リニア中央新幹線のガイドウェイ側壁製作保管施設を高森町の下市田産業用地に建設する計画を巡り、JR東海は6日、地元住民らを対象にした工事説明会を開いた。ガイドウェイの製作スペースとなる東ヤードの設備設置工事に来年1月にも着手する。保管スペースとなる西ヤードは本年度末の着工、ガイドウェイの製作開始は来年度第2四半期中を見込む。
下市田の天竜川沿いに延びる町道(農免農道)を挟み、天竜川側に東ヤード(5・7ヘクタール)、向かいに西ヤード(4・6ヘクタール)を設ける計画。大鹿村などのリニア中央新幹線トンネル工事の発生土を活用して町が造成工事を進め、7月末に東ヤード、今月1日に西ヤードの造成が完了した。現在は西ヤードの工事確認検査などが行われている。
ガイドウェイは鉄道の軌道部にあたるU字形の構造物。側壁と車体に設置したコイルに電流を流して磁界を発生させ、電磁石の反発力や吸引力を使って車体を浮上、推進させる。側壁は1本の長さが12メートルの板状のコンクリート製品。東ヤードで1日あたり7本程度を製作し、西ヤードに運搬、保管する。
設備設置工事では整地、舗装、仮囲いの設置などを行い、東ヤードには製作スペースのほか、現場事務所、資材置き場、電気部品取付テント、門型クレーンなどを設ける。
工事中の車両運行計画では、ヤード整備に伴う砕石運搬と各設備の基礎コンクリート打設が重なる日に、西ヤードの明神橋側で1日(往復)約170台を想定。

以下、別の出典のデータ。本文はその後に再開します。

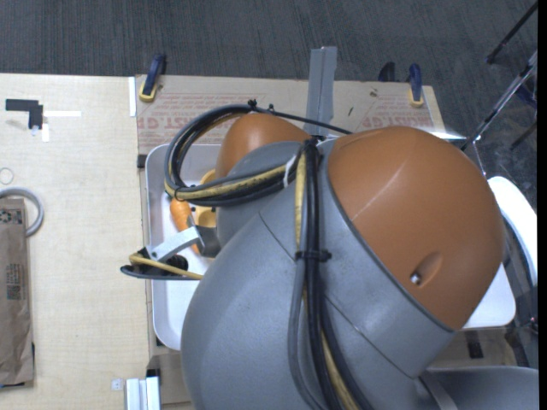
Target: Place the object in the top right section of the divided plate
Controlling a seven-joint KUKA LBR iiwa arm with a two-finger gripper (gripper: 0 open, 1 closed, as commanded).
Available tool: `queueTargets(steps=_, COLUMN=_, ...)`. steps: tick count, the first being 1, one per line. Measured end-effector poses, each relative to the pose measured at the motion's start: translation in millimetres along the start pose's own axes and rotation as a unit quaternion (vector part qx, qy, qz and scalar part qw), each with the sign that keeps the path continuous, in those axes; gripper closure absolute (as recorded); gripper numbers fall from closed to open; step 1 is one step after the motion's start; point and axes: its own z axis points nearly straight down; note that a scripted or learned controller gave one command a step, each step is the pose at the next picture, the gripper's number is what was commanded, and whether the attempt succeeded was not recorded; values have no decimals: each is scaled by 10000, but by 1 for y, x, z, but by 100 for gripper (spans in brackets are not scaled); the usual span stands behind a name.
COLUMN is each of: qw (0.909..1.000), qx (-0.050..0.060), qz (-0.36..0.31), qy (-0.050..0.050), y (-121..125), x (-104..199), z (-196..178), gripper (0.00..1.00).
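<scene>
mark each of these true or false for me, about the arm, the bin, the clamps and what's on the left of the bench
1. The arm covers much of the white bin. True.
2. Black cables loop along the arm. True.
3. The arm's large caps are blue. False: they are orange-brown.
4. Blue clamps sit along the far edge of the bench. True.
5. The brown paper bag lies inside the bin. False: it lies on the wooden bench at the far left, outside the bin.
6. Orange objects show in the bin beside the arm. True.
</scene>
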Motion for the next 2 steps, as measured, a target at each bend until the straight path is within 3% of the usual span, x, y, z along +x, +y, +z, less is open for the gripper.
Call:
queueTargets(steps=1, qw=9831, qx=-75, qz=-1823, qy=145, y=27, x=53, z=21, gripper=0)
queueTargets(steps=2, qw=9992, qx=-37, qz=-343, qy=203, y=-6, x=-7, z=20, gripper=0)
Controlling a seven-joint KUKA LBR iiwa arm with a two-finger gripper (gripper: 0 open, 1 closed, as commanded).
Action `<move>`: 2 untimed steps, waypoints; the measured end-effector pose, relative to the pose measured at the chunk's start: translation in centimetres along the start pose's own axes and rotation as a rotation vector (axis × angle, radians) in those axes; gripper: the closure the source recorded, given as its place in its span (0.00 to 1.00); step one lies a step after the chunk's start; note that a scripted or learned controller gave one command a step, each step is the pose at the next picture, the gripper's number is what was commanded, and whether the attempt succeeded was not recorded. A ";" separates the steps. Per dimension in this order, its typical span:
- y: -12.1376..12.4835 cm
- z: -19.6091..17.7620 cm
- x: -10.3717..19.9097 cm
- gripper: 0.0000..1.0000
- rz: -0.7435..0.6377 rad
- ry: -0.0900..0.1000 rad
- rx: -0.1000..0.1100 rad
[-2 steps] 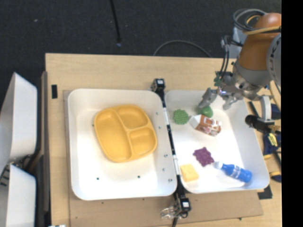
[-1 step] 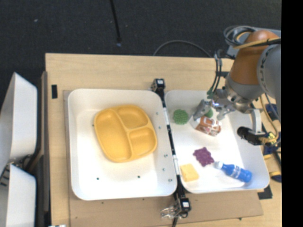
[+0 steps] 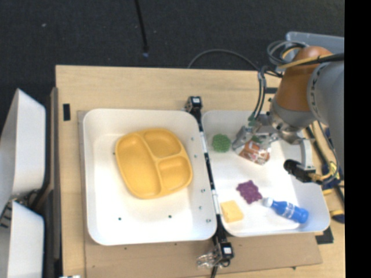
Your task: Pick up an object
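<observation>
The tool stands low in the right bin, with its two fingers apart around the top of a small red and white packet, which lies near the back of that bin, beside a green ball. I think the packet may slip out if the fingers close only on its thin edge, because it looks soft and tilted. Further out lie a purple piece, a yellow block and a blue bottle, while the left bin carries a yellow divided plate.
</observation>
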State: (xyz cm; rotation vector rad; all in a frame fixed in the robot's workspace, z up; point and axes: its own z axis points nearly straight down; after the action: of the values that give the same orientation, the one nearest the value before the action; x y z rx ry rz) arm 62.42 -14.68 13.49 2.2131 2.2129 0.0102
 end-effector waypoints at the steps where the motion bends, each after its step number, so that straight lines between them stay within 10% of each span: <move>1: 0.4 0.8 -0.2 0.00 0.001 -0.004 -0.011; 2: 0.6 -0.1 -0.4 1.00 0.002 -0.006 -0.013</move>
State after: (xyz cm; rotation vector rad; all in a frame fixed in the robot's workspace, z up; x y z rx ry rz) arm 63.02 -15.03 13.60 2.2059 2.2018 0.0180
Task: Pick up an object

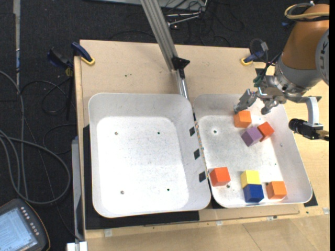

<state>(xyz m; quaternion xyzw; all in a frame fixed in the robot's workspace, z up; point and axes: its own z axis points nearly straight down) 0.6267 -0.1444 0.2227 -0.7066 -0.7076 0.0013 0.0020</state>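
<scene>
Approach step under way: the gripper (257,103) is hovering at the upper right of the frame, fingers spread wide and holding nothing, just above an orange cube (242,118) in the right bin (293,161). Next move calls for descending squarely over it, then closing.

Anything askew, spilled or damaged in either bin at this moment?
Nothing stands out. All the blocks sit inside the right bin: an orange block beside the gripper, a purple block, and others near the front edge, including a yellow block touching a blue block.
</scene>
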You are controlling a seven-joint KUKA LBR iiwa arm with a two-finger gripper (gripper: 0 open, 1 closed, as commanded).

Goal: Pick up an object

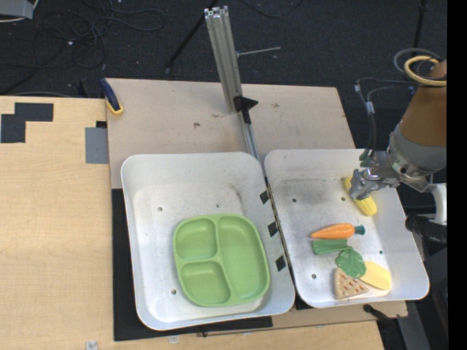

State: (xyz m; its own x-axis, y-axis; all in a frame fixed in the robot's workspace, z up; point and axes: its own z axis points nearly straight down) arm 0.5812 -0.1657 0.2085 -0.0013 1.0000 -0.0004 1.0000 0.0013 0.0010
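Grey two-finger gripper [363,186] sits low over the right white bin [306,283], near that bin's right edge, toward its far half. Whether it is apart or together: cannot tell, the metal is blurred against the object. Small yellow plastic piece, corn-like [365,204], lies directly under and just in front of the gripper, touching or nearly so; its long axis runs slantwise from far-left to near-right. Only its near end shows clearly, bright yellow, stubby, rounded. Likely the pick target, being nearest. Further toward the near edge: orange toy carrot [336,231], green pieces, waffle-patterned piece. Left bin [146,195] holds a green divided tray [219,259].
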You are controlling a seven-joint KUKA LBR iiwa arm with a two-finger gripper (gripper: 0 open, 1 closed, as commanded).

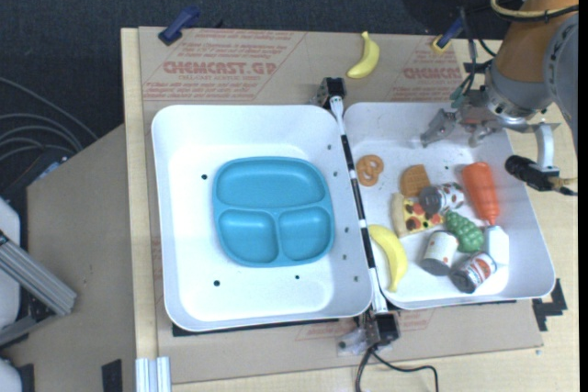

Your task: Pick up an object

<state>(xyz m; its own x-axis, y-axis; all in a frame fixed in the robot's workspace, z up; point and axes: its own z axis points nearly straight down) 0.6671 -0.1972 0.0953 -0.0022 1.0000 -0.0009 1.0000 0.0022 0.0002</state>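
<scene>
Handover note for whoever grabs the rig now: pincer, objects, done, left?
Pincer: over the right bin's far end, nothing between its fingers.
Objects: pretzel, carrot, banana and cans all lie in the right bin. The blue tray sits in the left bin. A second banana lies on the board behind.
Done: no pick yet.
Left: grasp and lift one object.

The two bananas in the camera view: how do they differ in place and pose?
The banana on the board lies outside both bins, behind them, while the banana in the right bin rests by that bin's left wall. The board one looks smaller and curves up to its tip; the bin one looks larger and lies along the wall. Both are yellow, and the gripper touches neither.
</scene>
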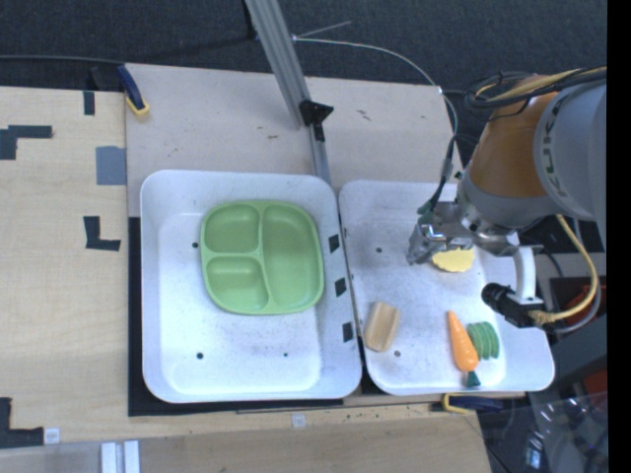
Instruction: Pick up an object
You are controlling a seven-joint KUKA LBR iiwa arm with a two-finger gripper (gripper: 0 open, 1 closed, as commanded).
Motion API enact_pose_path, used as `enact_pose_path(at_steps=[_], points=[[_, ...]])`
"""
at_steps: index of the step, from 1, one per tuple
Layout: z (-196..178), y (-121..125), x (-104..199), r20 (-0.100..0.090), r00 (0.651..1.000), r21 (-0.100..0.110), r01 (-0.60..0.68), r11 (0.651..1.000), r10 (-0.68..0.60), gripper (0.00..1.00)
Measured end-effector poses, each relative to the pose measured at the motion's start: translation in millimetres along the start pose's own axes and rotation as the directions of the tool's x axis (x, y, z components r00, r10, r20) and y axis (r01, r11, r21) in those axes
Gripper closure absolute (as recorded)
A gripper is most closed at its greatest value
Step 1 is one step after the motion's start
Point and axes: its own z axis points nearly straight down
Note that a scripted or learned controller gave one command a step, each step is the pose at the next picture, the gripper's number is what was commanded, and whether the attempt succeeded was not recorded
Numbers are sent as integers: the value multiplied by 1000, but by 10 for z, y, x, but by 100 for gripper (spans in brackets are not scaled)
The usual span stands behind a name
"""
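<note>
In the right bin (394, 210) my gripper (428, 247) hangs low over the floor, just left of a pale yellow piece (455, 261) that lies against its right side. A tan bread-like block (381, 325) rests near the bin's front left. An orange carrot (460, 340) and a green ribbed piece (484, 339) lie side by side at the front right. The arm's grey and orange wrist (513, 161) covers the bin's back right part.
The left bin (168, 264) holds a green divided plate (262, 255). A grey metal pole (281, 52) slants over the bench behind the bins. Cables (567, 284) hang by the right bin's right edge.
</note>
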Motion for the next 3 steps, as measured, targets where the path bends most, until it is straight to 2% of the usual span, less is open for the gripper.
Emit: enact_pose_path(at_steps=[1, 2, 3], points=[[-442, 32, 63, 0, 1000, -1, 1, 1000, -1, 100], [-437, -25, 649, -2, 1000, 5, 5, 1000, -5, 100], [-358, -179, 1082, -1, 1000, 6, 3, 1000, -3, 100]])
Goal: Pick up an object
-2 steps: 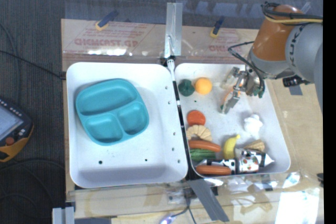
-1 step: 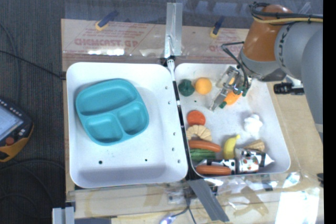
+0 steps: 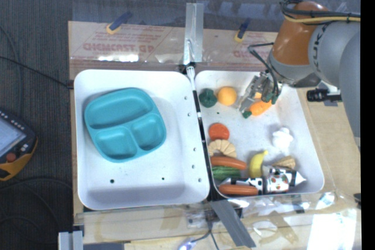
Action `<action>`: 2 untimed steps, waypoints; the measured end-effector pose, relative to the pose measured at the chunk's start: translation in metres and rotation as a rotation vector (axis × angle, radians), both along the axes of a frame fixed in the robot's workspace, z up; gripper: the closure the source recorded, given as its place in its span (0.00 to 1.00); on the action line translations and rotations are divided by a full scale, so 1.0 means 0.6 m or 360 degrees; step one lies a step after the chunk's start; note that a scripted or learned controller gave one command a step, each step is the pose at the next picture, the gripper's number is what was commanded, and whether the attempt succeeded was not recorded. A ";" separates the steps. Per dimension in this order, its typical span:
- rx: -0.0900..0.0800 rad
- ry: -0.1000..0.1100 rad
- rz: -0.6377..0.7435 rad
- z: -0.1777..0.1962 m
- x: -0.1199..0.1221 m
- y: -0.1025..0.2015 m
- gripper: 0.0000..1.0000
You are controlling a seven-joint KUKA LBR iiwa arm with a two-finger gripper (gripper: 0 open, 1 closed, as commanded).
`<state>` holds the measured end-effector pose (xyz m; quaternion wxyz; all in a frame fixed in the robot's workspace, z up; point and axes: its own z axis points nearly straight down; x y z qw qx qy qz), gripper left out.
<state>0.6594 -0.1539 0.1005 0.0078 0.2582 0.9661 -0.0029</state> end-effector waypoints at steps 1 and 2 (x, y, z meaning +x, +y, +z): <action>0.0000 0.0003 0.0000 -0.001 -0.001 0.000 0.00; 0.0005 -0.0001 -0.0004 -0.018 -0.027 0.009 0.00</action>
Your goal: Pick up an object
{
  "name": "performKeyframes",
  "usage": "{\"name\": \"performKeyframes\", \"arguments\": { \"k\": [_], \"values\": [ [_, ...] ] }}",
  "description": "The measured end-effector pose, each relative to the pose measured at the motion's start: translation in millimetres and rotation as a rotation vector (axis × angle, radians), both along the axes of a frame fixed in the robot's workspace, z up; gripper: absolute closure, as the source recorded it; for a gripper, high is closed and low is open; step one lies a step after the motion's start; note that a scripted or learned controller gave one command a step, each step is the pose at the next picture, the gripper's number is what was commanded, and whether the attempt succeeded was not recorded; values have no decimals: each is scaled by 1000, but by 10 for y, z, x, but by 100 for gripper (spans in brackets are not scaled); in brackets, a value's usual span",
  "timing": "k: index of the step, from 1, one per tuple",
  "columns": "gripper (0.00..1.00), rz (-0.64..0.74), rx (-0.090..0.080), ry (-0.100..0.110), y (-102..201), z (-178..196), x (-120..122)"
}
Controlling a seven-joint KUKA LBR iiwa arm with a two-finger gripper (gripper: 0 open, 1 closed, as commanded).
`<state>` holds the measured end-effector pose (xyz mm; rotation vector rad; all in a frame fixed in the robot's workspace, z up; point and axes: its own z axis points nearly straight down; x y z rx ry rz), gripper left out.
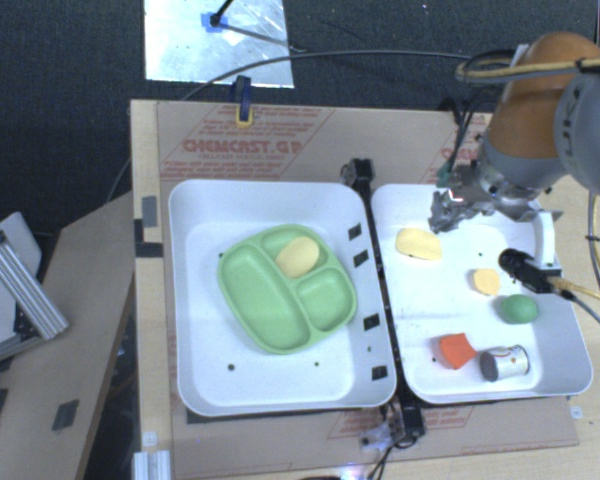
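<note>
My gripper (446, 214) hangs over the back of the right bin (550, 378), just behind and right of a pale yellow lump (418, 244); nothing shows between its fingers. In the same bin lie a small yellow piece (487, 282), a green ball (518, 309), an orange block (456, 350) and a silver can (506, 363) on its side. The left bin (195, 268) holds a green divided plate (270, 303) with a yellow lemon-like object (298, 256) in its back compartment.
The arm's orange band (540, 98) and grey wrist reach in from the upper right. A black cable connector (525, 268) sits near the right bin's right side. Black clips (365, 258) line the seam between the bins. A cardboard sheet (250, 138) lies under both bins.
</note>
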<state>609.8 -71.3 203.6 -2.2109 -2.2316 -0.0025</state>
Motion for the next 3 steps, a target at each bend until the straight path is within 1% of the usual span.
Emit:
{"name": "performKeyframes", "arguments": {
  "k": [1, 2, 3],
  "values": [
    [100, -1, 0, 0, 520, -51, -14],
    [100, 1, 1, 0, 1139, -40, -56],
    [100, 1, 1, 1, 1611, 40, -212]
  ]
}}
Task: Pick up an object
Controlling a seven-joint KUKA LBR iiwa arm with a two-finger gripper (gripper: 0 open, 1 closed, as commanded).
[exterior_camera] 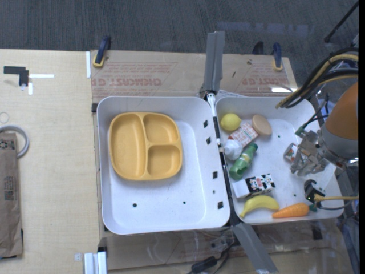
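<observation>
The right bin [274,110] holds several small objects along its left side: a yellow lemon [230,121], a tan round piece [262,124], a pink and white packet [245,134], a white ball [232,148], a green bottle [242,160], a black and white carton [259,184], a banana [259,204] and an orange carrot [291,210]. My gripper [301,156] hangs over the bare right part of this bin, apart from all of them. The carrot lies just below it.
The left bin [171,210] holds a yellow divided plate [146,145]. A grey divider [214,61] rises between the bins at the back. Dark cables [311,87] run over the right bin's far corner. A brown bag [8,187] lies at the bench's left edge.
</observation>
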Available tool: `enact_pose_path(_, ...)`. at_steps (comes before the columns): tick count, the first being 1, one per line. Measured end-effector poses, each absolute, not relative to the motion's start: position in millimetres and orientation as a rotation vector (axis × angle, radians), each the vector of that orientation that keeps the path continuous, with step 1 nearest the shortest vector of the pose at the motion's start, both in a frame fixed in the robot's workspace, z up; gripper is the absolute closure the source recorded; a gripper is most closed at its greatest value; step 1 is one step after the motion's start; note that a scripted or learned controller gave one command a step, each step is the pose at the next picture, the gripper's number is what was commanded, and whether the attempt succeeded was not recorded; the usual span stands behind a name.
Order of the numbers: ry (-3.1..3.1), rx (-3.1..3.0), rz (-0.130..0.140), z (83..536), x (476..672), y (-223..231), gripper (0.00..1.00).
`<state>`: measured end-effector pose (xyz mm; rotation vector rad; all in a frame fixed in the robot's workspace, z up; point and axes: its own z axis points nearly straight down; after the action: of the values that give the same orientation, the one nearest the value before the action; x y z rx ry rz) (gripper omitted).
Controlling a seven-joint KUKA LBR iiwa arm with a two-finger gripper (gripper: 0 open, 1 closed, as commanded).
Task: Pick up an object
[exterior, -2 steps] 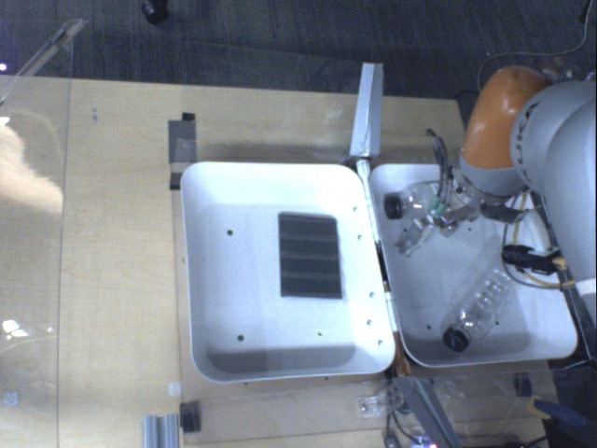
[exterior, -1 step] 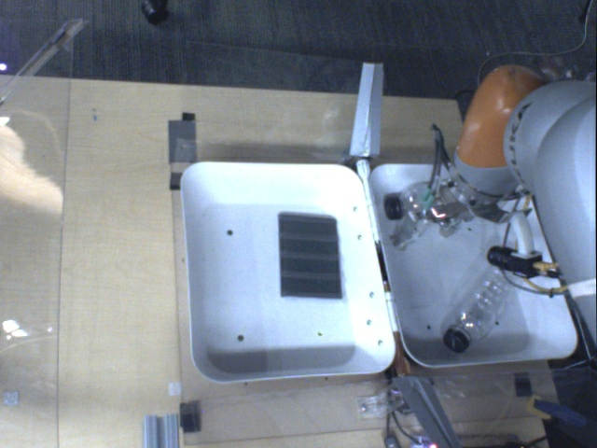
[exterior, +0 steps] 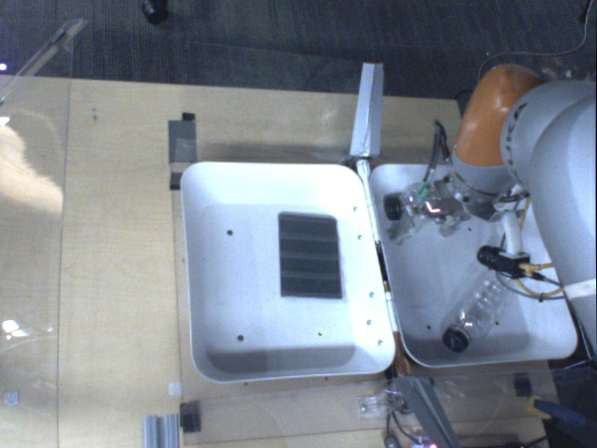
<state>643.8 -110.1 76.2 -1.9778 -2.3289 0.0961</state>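
The arm is reaching in from three o'clock and hanging its gripper (exterior: 427, 208) over the upper part of the right bin (exterior: 550, 343). Whether it is wide or narrow I cannot tell from here. A clear plastic bottle with a dark cap (exterior: 471, 320) is lying slantwise toward five o'clock of the gripper, well apart from it, cap pointing to seven o'clock. To do this well, I'd judge it should be coming down across the bottle's body, not along it. The left bin (exterior: 215, 250) is carrying a dark ribbed block (exterior: 310, 255).
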Motion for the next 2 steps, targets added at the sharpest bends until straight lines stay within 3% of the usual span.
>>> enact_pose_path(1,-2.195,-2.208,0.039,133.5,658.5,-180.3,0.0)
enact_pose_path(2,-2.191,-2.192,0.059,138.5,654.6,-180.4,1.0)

製作保管中は、資材運搬車が同所で1日約40台とした。説明会は非公開で開き、出席者からは交通安全対策の徹底などを求める声が上がったという。
飯田下伊那地域では喬木村阿島地区堰下でもガイドウェイ製作・保管ヤードの整備に向けた造成工事をJRが進めている。JRによると当面は使用する計画がなく、「今後事業全体の工事進ちょく状況を見ながら、使用計画を検討していく」とする。